Your instructions: Search the records below for the string "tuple" and copy each line where it turns up.

Extracted data:
== == ==
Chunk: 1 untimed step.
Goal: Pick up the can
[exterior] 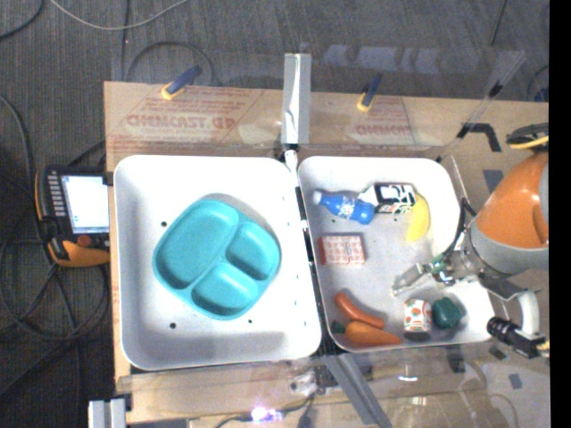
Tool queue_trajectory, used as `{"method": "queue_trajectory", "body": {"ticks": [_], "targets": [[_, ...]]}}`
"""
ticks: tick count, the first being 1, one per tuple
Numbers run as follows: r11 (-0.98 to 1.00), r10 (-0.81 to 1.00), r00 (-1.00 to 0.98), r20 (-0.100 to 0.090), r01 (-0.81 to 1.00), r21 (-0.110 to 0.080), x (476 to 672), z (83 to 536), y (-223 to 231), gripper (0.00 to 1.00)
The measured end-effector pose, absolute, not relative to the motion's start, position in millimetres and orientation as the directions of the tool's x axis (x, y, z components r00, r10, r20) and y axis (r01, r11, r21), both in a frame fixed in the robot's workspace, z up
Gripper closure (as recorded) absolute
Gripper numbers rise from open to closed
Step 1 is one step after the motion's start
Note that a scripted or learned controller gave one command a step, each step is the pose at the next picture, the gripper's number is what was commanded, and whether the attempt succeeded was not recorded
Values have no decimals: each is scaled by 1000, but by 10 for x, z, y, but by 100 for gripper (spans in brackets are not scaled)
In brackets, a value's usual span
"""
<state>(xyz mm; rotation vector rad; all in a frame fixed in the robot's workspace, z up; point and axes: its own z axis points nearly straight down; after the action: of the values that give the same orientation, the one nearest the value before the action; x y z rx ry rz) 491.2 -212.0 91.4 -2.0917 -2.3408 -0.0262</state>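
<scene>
Arm fingers (419, 279) poised low over the right white bin (308, 239), spread apart, gripping nothing.
The small white printed can (416, 315) stands just below the fingers, touching a dark green round object (448, 312) that crowds the grasp; two orange carrots (364, 321) lie nearby, the pink packet (343, 250) apart.

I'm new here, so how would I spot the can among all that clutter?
Look in the right-hand white bin, along its far wall. The can lies on its side between the blue bottle and the banana. It alone is dark with white patches.
</scene>
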Motion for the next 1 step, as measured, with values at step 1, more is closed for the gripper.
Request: {"method": "queue_trajectory", "body": {"ticks": [1], "targets": [[102, 995, -102, -4, 995, 11, 5307, 906, -2029, 0]]}}
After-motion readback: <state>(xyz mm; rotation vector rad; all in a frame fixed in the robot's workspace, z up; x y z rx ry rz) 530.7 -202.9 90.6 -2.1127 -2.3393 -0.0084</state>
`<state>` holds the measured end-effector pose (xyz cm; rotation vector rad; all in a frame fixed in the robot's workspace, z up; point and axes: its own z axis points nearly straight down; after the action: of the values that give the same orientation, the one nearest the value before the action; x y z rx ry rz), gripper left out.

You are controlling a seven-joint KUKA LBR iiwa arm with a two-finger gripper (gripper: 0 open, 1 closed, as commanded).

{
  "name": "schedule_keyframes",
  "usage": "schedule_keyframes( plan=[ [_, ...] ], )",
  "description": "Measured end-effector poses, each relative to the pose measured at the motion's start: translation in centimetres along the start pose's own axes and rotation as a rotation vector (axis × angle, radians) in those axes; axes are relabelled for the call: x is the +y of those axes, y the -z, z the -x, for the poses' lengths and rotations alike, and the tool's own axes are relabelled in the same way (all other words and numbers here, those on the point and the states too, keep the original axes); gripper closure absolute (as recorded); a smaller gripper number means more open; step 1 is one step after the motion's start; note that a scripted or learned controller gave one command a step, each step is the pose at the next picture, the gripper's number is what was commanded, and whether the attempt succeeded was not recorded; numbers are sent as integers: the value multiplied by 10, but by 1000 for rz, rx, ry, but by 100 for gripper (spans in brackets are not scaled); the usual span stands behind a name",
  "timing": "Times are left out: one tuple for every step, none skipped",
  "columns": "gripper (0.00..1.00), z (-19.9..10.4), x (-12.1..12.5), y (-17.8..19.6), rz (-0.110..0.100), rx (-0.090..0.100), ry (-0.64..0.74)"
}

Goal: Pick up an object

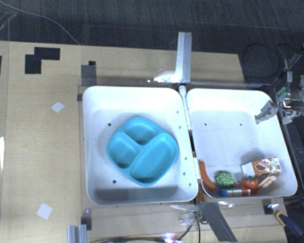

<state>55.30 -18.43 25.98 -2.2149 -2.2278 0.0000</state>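
1. At the right edge of the right bin point(232, 110), the gripper point(271, 109) hangs over the rim near the far corner; metal grey fingers, too small and blurred to tell whether apart or together.
2. Right bin: smooth white plastic, shallow, rounded corners. Objects crowd its near wall, well apart from the gripper.
3. Curved orange sausage shape point(205, 177) lies along the near left corner.
4. Green bumpy ball point(223, 178) just beside it.
5. Small printed carton point(263, 166), boxy, tilted, by a red rounded piece point(249, 183).
6. Left bin point(98, 135) holds a glossy blue divided plate point(142, 150), three compartments, rounded outline.
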Motion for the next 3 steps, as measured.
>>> schedule_keyframes(
  plan=[
    [0, -8, -66, -113, 2, 0, -113],
    [0, 17, -62, -171, 15, -4, -67],
    [0, -28, -61, -170, 15, -9, 454]
  ],
)
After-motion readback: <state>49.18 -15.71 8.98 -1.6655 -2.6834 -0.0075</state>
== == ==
Response:
ticks: tick count, the first being 1, one per tuple
  "timing": "Times are left out: one tuple for every step, none skipped",

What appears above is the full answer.